- TASK STATEMENT:
Below are records; the lines starting at the one with "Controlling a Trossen" and ending at the one with "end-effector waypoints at" must be reproduced exactly, both included. Pictures must not appear.
[[ DATA open ]]
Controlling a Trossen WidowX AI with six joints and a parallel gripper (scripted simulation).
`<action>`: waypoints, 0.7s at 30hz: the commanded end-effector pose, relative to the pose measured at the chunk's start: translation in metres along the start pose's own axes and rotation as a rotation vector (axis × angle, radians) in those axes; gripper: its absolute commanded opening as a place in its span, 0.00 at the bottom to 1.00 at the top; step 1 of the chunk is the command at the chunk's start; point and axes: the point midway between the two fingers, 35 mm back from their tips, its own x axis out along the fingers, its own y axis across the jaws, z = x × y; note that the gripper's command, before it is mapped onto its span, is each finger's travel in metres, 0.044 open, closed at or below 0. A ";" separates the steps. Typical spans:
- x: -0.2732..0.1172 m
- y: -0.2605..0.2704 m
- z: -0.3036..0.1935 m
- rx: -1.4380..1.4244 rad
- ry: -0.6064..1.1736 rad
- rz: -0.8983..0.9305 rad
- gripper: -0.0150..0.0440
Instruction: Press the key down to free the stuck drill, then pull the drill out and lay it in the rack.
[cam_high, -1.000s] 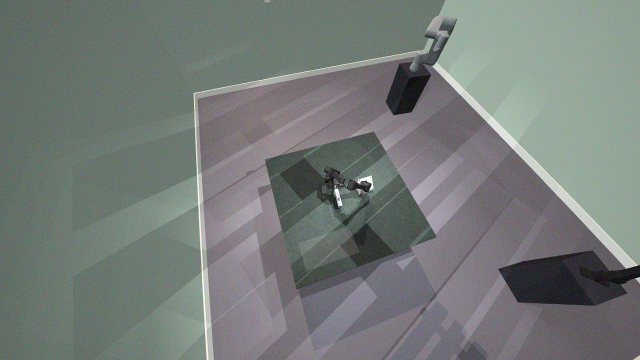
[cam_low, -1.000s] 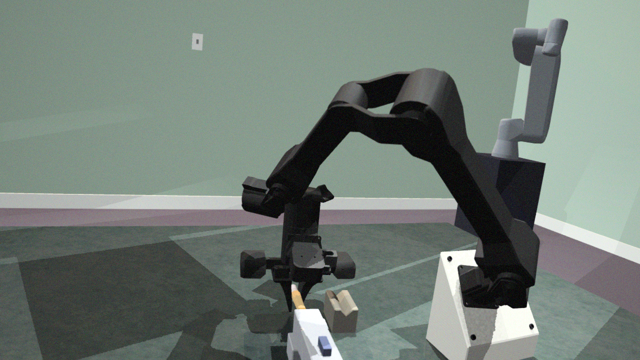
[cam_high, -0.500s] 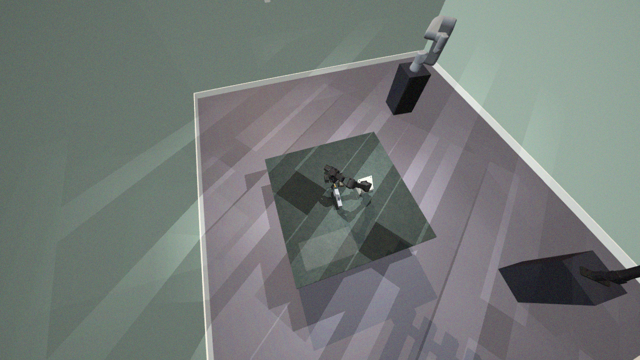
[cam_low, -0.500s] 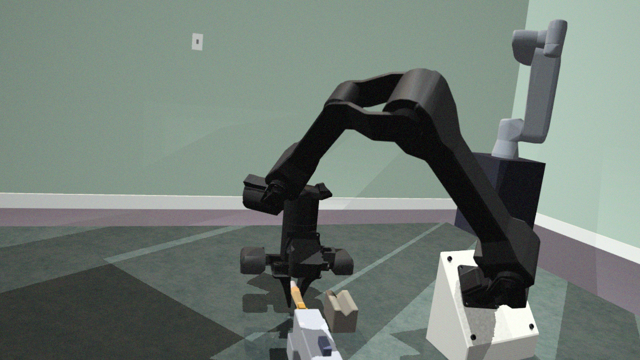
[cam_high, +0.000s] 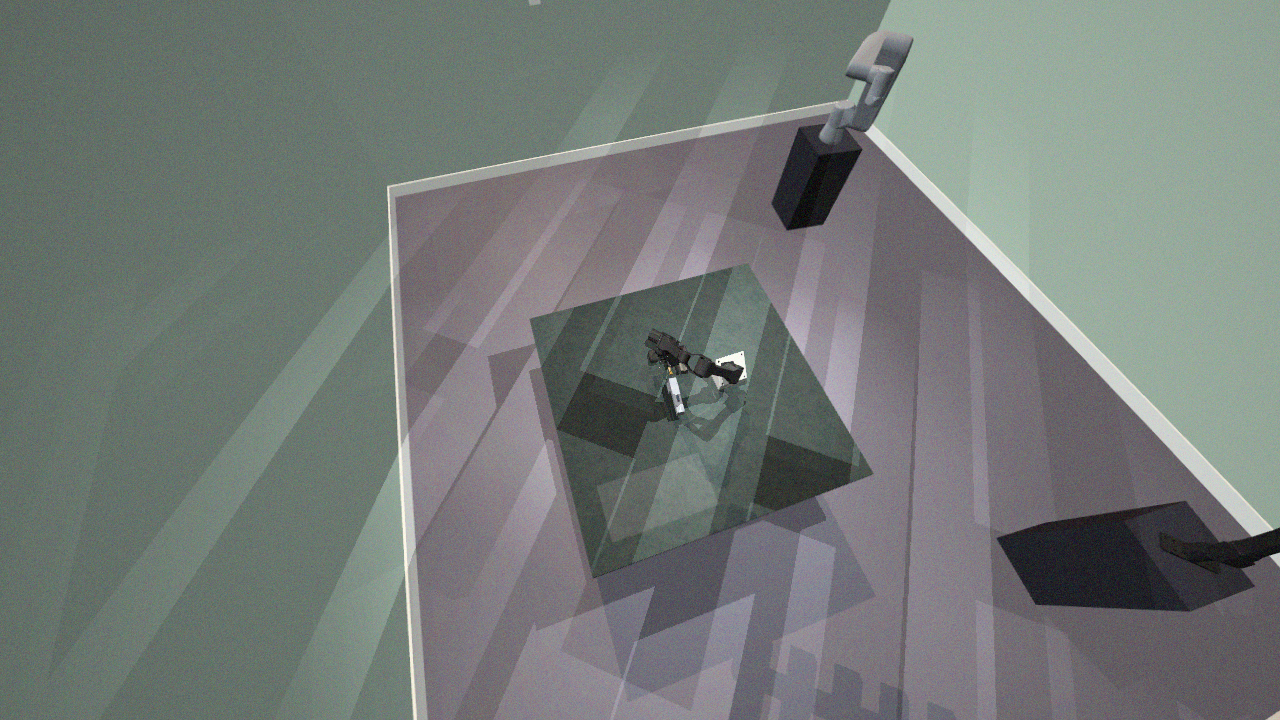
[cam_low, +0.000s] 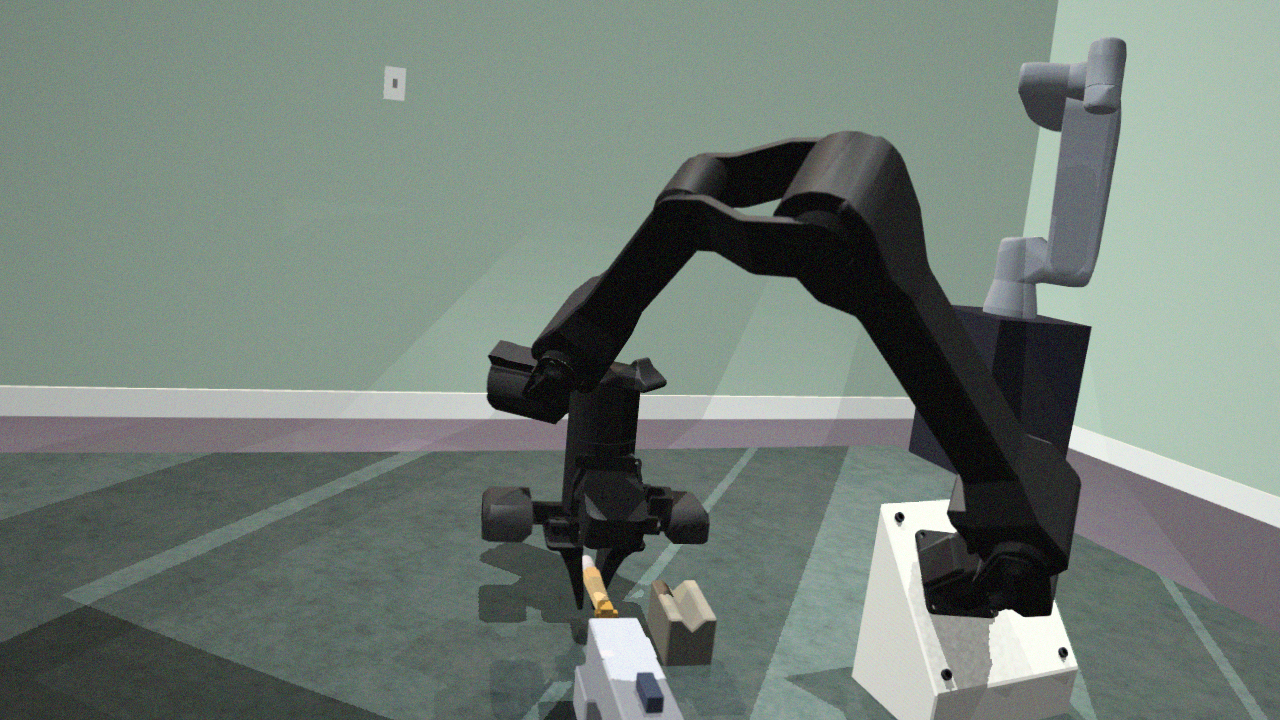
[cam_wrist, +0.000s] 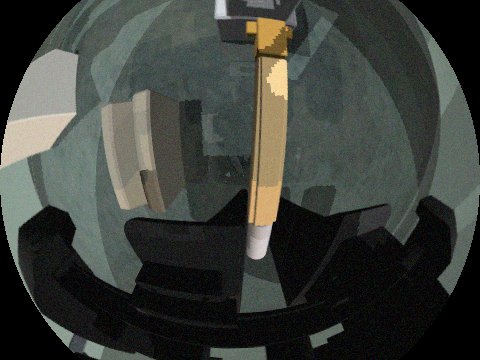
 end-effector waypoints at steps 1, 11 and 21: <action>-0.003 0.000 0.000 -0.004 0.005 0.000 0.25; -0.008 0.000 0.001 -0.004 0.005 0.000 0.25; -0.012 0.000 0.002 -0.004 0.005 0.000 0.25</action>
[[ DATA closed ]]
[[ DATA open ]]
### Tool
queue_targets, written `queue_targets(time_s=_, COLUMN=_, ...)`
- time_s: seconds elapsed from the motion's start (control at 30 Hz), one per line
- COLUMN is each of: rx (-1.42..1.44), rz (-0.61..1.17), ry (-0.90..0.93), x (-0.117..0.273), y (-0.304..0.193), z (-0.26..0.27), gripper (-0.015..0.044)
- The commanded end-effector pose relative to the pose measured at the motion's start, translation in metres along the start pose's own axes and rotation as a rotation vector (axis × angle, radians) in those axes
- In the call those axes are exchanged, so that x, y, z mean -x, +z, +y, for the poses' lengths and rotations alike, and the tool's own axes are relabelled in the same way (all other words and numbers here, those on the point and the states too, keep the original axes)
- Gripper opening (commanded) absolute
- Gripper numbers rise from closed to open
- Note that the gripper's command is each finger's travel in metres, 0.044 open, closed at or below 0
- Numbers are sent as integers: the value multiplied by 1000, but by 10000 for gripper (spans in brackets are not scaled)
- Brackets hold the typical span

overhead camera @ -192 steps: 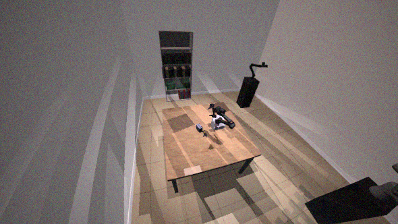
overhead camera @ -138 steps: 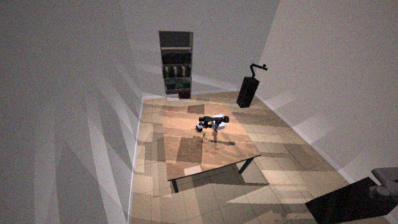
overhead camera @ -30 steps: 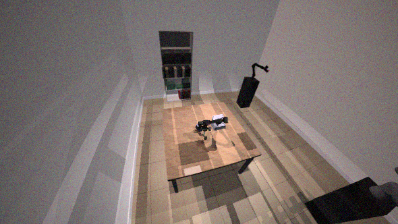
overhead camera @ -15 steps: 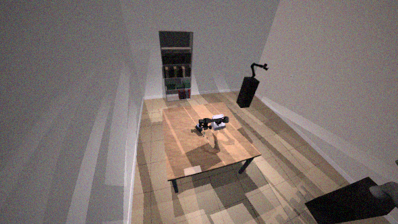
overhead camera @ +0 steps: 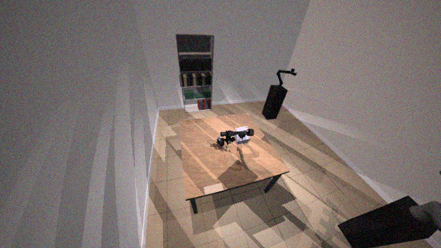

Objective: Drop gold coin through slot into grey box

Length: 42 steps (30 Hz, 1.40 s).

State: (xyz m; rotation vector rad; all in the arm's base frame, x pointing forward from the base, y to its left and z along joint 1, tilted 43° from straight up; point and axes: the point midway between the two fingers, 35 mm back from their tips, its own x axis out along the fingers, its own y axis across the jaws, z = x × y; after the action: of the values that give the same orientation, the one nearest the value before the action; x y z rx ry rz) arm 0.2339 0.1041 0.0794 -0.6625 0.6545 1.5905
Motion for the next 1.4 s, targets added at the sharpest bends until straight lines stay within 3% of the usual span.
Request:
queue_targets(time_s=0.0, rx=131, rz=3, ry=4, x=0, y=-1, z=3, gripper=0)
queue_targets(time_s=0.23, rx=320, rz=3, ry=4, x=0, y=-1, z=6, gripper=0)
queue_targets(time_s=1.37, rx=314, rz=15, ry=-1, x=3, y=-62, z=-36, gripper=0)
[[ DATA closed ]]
- ANSWER BELOW:
Controlling a Trossen WidowX AI with six joints and a parallel gripper (scripted simulation).
`<action>`: waypoints, 0.7s at 30hz: the commanded end-effector pose, relative to the pose measured at the chunk's start: translation in metres along the start pose's own axes and rotation as a rotation vector (axis × angle, radians) in those axes; gripper: its absolute commanded opening as a place in its span, 0.00 at the bottom to 1.00 at the top; step 1 of the chunk is the command at the chunk's start; point and axes: the point midway between the two fingers, 35 mm back from their tips, its own x axis out along the fingers, its own y axis across the jaws, z = x × y; note that the gripper's command, before it is mapped onto its span, is each finger's travel in metres, 0.044 open, closed at or below 0. A ";" separates the steps. Typical spans:
- x: -0.2732..0.1172 m
- y: -0.2605..0.2704 m
- z: -0.3036..0.1935 m
- rx: -1.4380..1.4244 rad
- ry: -0.6064..1.1736 rad
- rz: -0.8983..0.9305 rad
- gripper: -0.0150..0.0440
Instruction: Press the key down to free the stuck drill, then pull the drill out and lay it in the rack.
[cam_high, -1.000s] 
[cam_low, -1.000s] 
[cam_high, -0.500s] 
[cam_low, -0.500s] 
[cam_high, +0.000s] 
[cam_low, +0.000s] 
[cam_wrist, +0.000s] 
 end-effector waypoints at steps 1, 11 and 21: <action>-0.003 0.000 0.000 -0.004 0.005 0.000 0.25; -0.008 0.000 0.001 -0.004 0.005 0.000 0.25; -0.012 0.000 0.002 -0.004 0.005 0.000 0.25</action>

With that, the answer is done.